Title: Online Allocation with Concave and Convex Objectives
Kalen Patton
Ph.D. Candidate
Algorithms, Combinatorics, and Optimization
School of Mathematics
Date: Thursday May 7, 2026
Time: 01:00pm EDT
Location: Klaus 1116 Seminar Room
Committee
Dr. Sahil Singla, Advisor, School of Computer Science, Georgia Institute of Technology
Dr. Mohit Singh, Reader, School of Industrial & Systems Engineering, Georgia Institute of Technology
Dr. Cheng Mao, School of Mathematics, Georgia Institute of Technology
Dr. Santosh Vempala, School of Computer Science, Georgia Institute of Technology
Draft of Thesis: https://sites.gatech.edu/kpatton33/thesis
Abstract
Online allocation problems model scenarios in which an unknown sequence of requests arrives one at a time, and each request must be immediately satisfied upon arrival by assigning it to one of m agents. The goal for such problems is to find an allocation to optimize some objective such as minimizing cost or maximizing welfare. Such problems arise frequently in real-world settings where decisions must be made without knowledge of the future, including cloud computing (allocating incoming jobs to servers), online advertising (allocating ad slots on a webpage among advertisers) and humanitarian aid (allocating finite relief resources as needs arise).
In practice, the objectives we seek to optimize may be complex to account for problem-specific notions of utility and fairness, so a natural aim of online optimization research is to design flexible algorithms which can perform well in a wide range of settings.

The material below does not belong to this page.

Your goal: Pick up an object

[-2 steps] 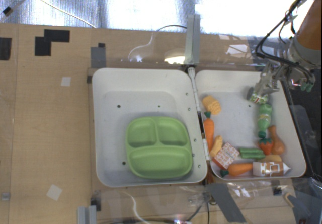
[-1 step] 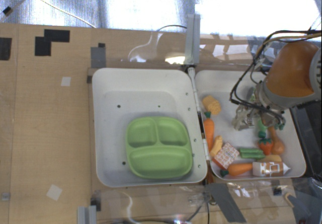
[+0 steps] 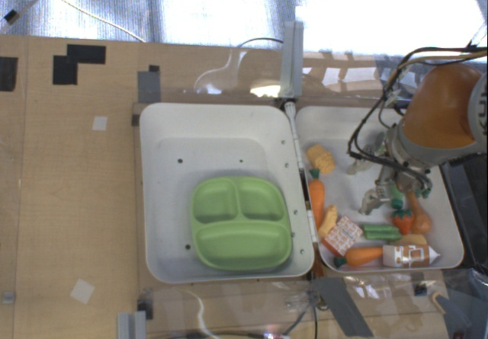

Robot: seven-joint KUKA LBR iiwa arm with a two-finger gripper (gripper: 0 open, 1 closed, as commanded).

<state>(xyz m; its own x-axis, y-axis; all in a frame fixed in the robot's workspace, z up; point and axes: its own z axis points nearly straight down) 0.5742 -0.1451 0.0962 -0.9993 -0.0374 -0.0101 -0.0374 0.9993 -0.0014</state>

Foundational work on online allocation problems often establishes algorithms which are provably good approximations of the optimal assignment in hindsight, but only for certain well-structured settings. More recent work over the last two decades has begun to extend such algorithms beyond classical problems, but such extensions are often limited in scope and involve problem-specific techniques, leading to a patchwork understanding of such problems. In this thesis, we seek to develop a more comprehensive theory of online allocation problems, motivated by the following overarching question:
Can we design general-purpose algorithms for online allocation problems that are approximately optimal across many applications?
We examine this question in two main areas: maximization problems with concave objectives (e.g., online bipartite matching, resource allocation and welfare) and minimization problems with convex objectives (e.g., load balancing, scheduling and covering problems). For maximization problems, we develop new primal-dual tools for fractional matching and resource allocation which allow unified algorithms for many previously disjoint settings. For minimization problems, we develop new methods for optimizing various convex and norm objectives, leveraging key structural properties of such functions to obtain new results for problems such as load balancing, set cover, and facility location.